July 19, 2018 by David Gambrill
A plumbing contractor facing a subrogation lawsuit from a homeowner’s insurer is not eligible for coverage under the homeowner’s purchased Residential Builders–All Risks [RBAR] insurance policy, an Ontario court has ruled.
Joseph and Lidia Maio had their dream home built on a property in Vaughan, Ontario. It took two years to build and was finally completed in September 2009. Nine days after the Maios moved into their new place on Nov. 1, 2009, a faucet on the main floor became detached, resulting in a flood that caused over $3 million in damage.
The Maios made a claim under their homeowner’s policy. Their insurer started a subrogated action on their behalf against the City of Vaughan, Kapp Contracting (a subcontractor that had provided services) and Mer Mechanical Inc., the contractor that installed the faucet.
The actions against the City of Vaughan and Kapp Contracting have settled. The trial in the action against Mer Mechanical is scheduled for September 2018.
Mer Mechanical asked the court for summary judgment to dismiss the case, arguing that it was covered under the RBAR policy that the Maios had purchased for the period covering the construction of their home. Since the RBAR policy included a waiver of subrogation, the claim against Mer Mechanical should be disallowed, the plumbing contractor argued in court.
But the court found the RBAR coverage did not apply to Mer Mechanical, based on the policy wording defining both an “occurrence” and the “inception of the event.”

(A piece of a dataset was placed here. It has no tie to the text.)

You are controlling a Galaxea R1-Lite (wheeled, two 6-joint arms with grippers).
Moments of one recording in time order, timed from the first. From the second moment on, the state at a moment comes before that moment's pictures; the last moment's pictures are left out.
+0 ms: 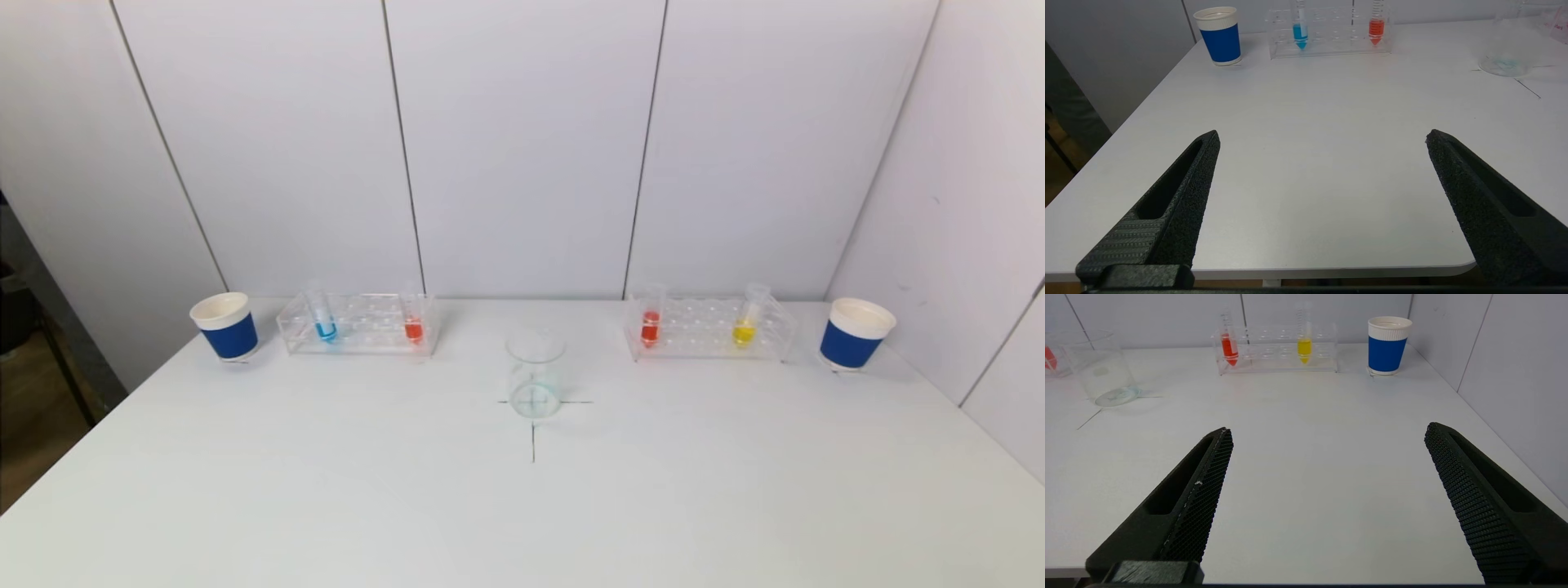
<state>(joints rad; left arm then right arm) 0.00 0.00 0.00 0.00 -0.01 0.04 0.00 0.00 0.00 -0.01 -0.02 0.03</state>
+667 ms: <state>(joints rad) 0.00 0.00 -0.21 0.11 -0.01 0.04 0.00 0.00 0.00 -0.01 -0.02 0.03</state>
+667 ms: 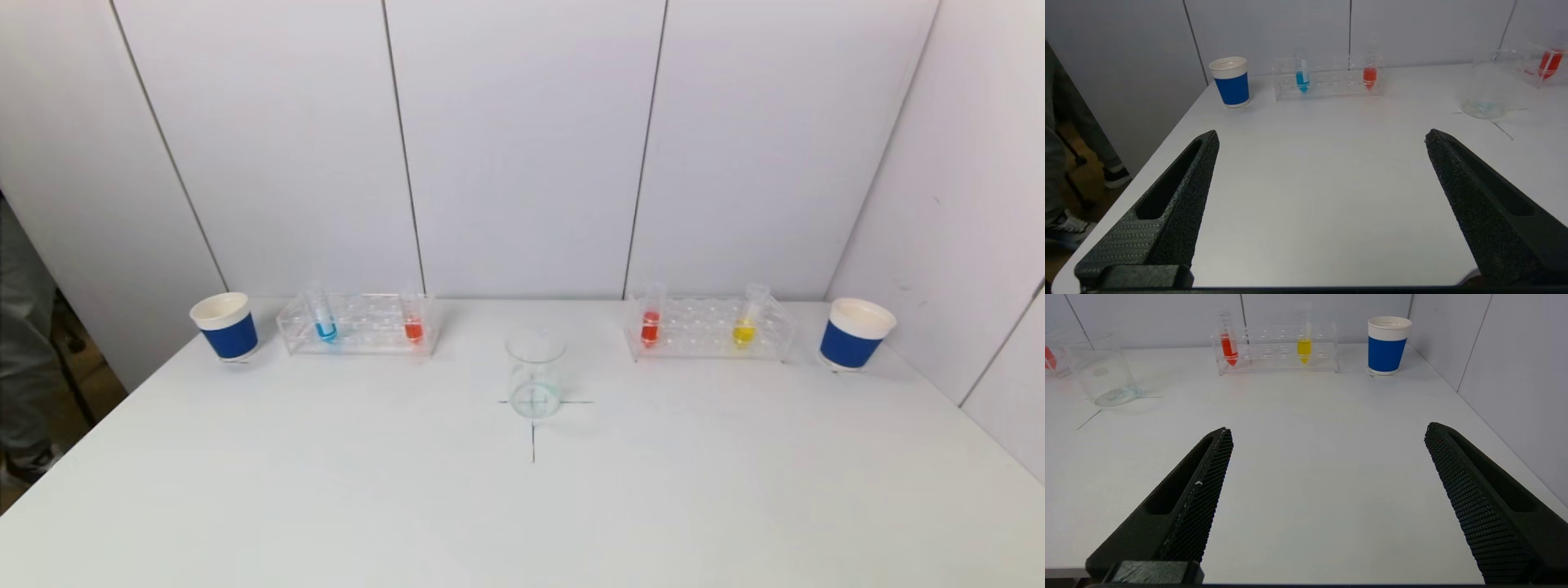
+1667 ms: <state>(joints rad) 0.00 0.82 -0.39 -0.47 -0.01 0.03 0.00 0.00 0.00 -0.01 -0.02 0.03</state>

The Maios held two policies covering the construction phase; each had a different definition of occurrence. The court found the RBAR policy took precedence over the other, and the definition in the RBAR policy refers to “any one loss, casualty or disaster or series of losses, casualties or disasters, arising out of one event.”
At some time between June and August 2009, before the RBAR policy expired, Mer Mechanical installed a faucet in the main floor of the house. On Nov. 9, 2009, after the expiry of the RBAR policy, an extension tube connecting the faucet to the water line separated, resulting in a leak.
An engineer retained by Mer Mechanical suggested the components of the faucet began to be stressed soon after it was installed, which affected the water seal’s resistance to water pressure. He referred to this as “creep/stress relaxation.” This ultimately led to the failure of the faucet on Nov. 10, 2009.
Mer Mechanical argued the “inception of the event” was the improper installation resulting in the “creep/stress relaxation.” Since this happened during the coverage period, the insurer was liable for the resulting loss according to the terms of the policy.
But the court found the “occurrence” referred to only “one loss…arising out of one event,” and that the “event” described in the policy referred to the detachment of the faucet from the water supply.
“With respect, the defendant appears to have confused ‘inception’ with ‘cause,’” Ontario Superior Court Justice Andras Schreck wrote. “The terms are not synonymous.”
The inception of an event means the “beginning” of the event, he added. “The cause of an event is not part of the event, but, rather, distinct from it. An event cannot be the cause of itself. Thus, the ‘inception of the event’ was not the installation of the faucet and did not occur during the policy coverage period.”